**DESCRIPTION OF THE TASK**. With "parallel" as the search word, show every line of the material that has it.

─── PROVIDED INFORMATION

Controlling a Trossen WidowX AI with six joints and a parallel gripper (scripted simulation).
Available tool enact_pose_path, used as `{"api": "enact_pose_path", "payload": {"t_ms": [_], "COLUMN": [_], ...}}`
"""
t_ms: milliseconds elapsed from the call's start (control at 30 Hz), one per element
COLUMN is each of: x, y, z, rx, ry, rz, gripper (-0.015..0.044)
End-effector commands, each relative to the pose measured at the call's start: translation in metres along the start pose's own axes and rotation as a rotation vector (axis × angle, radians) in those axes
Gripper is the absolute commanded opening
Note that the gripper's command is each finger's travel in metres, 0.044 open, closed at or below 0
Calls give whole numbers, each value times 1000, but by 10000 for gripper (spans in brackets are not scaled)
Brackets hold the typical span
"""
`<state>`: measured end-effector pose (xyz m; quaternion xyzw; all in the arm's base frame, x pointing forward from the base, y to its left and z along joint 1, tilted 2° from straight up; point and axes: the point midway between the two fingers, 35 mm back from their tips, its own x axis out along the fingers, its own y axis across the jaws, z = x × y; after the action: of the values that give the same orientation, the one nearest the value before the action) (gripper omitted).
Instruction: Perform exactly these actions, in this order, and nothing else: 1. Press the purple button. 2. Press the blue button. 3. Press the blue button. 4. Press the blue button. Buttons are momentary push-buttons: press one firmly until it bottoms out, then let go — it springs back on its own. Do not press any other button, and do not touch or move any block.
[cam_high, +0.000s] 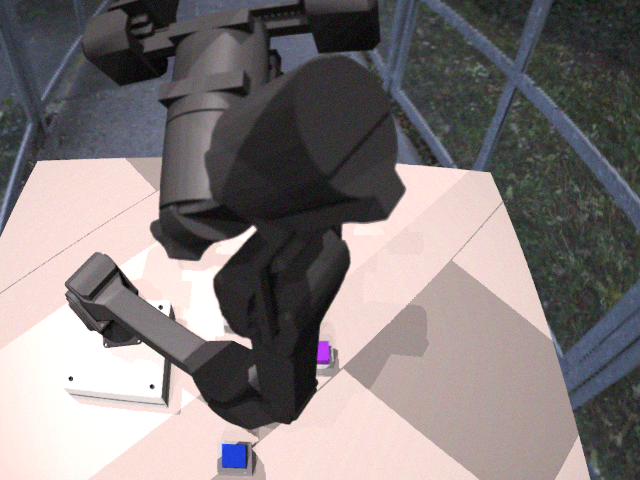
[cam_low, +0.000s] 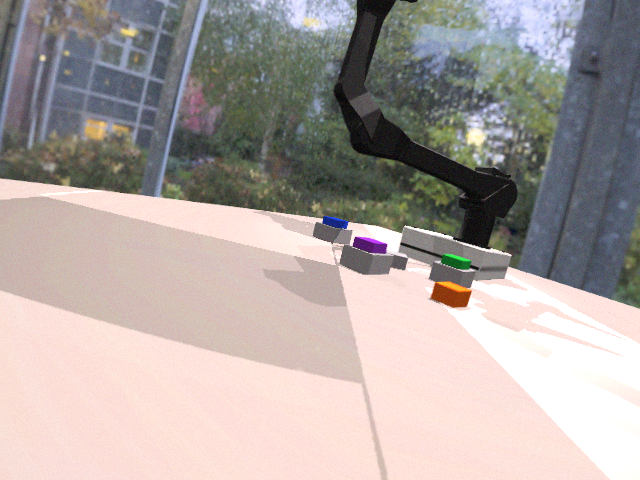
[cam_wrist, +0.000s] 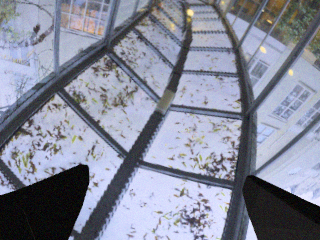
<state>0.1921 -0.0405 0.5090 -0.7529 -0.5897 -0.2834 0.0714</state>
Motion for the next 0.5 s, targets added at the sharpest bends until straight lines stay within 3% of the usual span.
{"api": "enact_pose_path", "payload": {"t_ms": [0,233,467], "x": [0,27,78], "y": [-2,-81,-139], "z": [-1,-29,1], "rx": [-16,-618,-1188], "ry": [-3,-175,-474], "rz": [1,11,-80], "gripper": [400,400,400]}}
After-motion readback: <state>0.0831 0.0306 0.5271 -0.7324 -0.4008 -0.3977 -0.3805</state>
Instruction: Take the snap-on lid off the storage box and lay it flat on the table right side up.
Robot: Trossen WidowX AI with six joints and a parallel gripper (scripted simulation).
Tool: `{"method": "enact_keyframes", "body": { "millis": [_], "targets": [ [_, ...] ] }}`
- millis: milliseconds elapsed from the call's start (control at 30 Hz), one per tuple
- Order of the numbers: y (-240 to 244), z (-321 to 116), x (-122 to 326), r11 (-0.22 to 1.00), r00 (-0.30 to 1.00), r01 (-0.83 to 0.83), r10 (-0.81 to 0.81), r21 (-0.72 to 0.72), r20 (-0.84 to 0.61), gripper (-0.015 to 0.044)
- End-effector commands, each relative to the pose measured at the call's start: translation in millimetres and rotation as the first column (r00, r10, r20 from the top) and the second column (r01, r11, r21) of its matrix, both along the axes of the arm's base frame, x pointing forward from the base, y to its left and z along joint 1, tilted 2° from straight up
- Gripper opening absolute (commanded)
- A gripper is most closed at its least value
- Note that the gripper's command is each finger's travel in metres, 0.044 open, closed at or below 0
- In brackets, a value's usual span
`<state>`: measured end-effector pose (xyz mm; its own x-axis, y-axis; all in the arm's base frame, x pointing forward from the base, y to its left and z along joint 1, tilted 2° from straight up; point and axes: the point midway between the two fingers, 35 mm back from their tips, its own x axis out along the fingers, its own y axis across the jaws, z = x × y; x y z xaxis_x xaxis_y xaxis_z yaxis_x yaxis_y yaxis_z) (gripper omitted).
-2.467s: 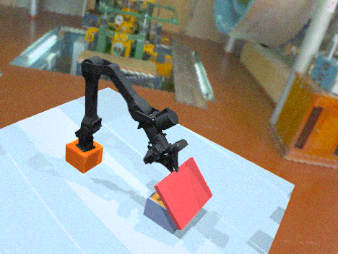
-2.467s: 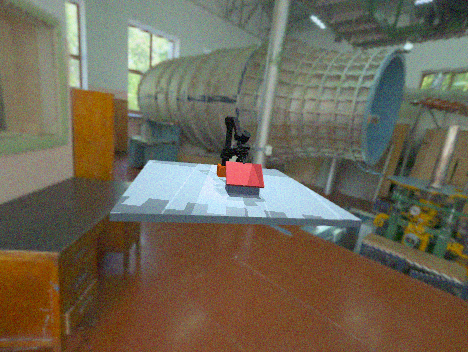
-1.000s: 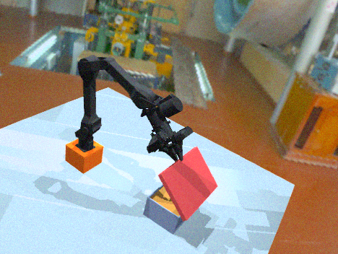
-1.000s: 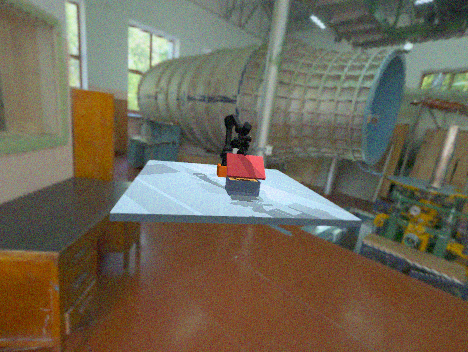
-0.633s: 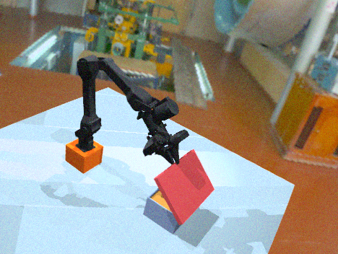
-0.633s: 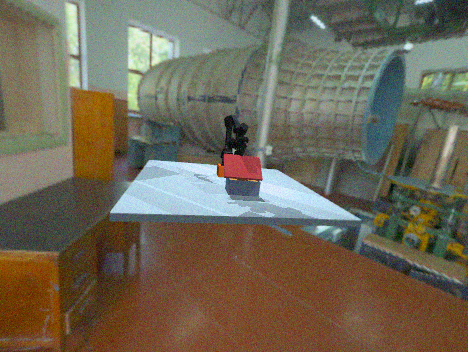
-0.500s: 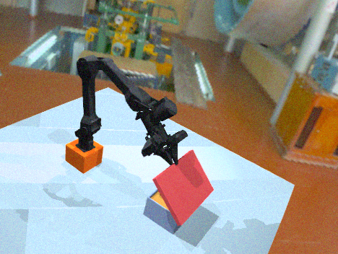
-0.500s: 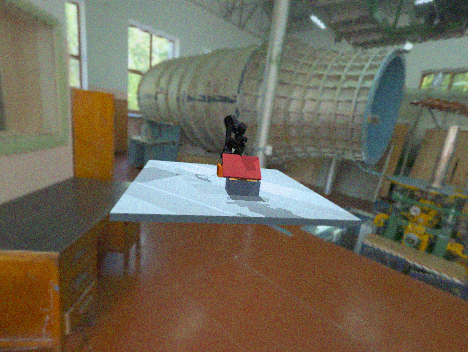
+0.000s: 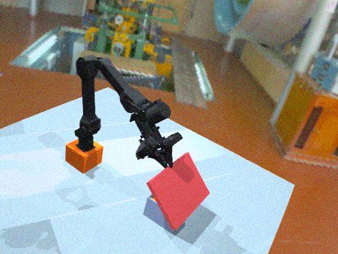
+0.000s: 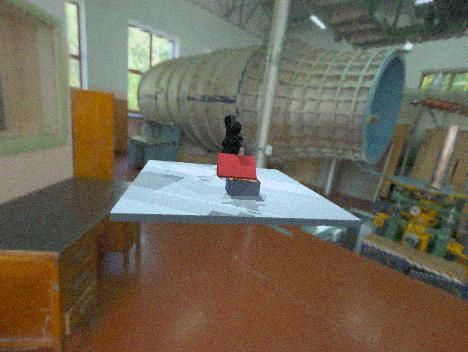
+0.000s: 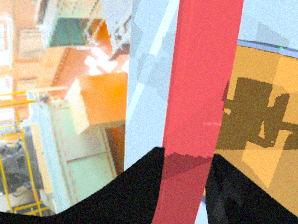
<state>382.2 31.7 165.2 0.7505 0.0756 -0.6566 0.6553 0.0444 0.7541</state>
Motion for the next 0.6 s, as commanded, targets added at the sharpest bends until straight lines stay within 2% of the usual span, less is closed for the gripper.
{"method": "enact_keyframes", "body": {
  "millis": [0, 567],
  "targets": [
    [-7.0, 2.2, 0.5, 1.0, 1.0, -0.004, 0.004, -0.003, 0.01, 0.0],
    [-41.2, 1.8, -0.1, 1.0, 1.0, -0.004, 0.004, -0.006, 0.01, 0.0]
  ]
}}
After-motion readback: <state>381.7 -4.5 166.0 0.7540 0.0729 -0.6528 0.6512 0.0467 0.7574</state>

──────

**ANSWER BOX**.
Controlling a Trossen WidowX AI with six joints and a parallel gripper (scripted simulation).
Robot: Trossen WidowX AI with six joints and a parallel gripper (scripted simulation).

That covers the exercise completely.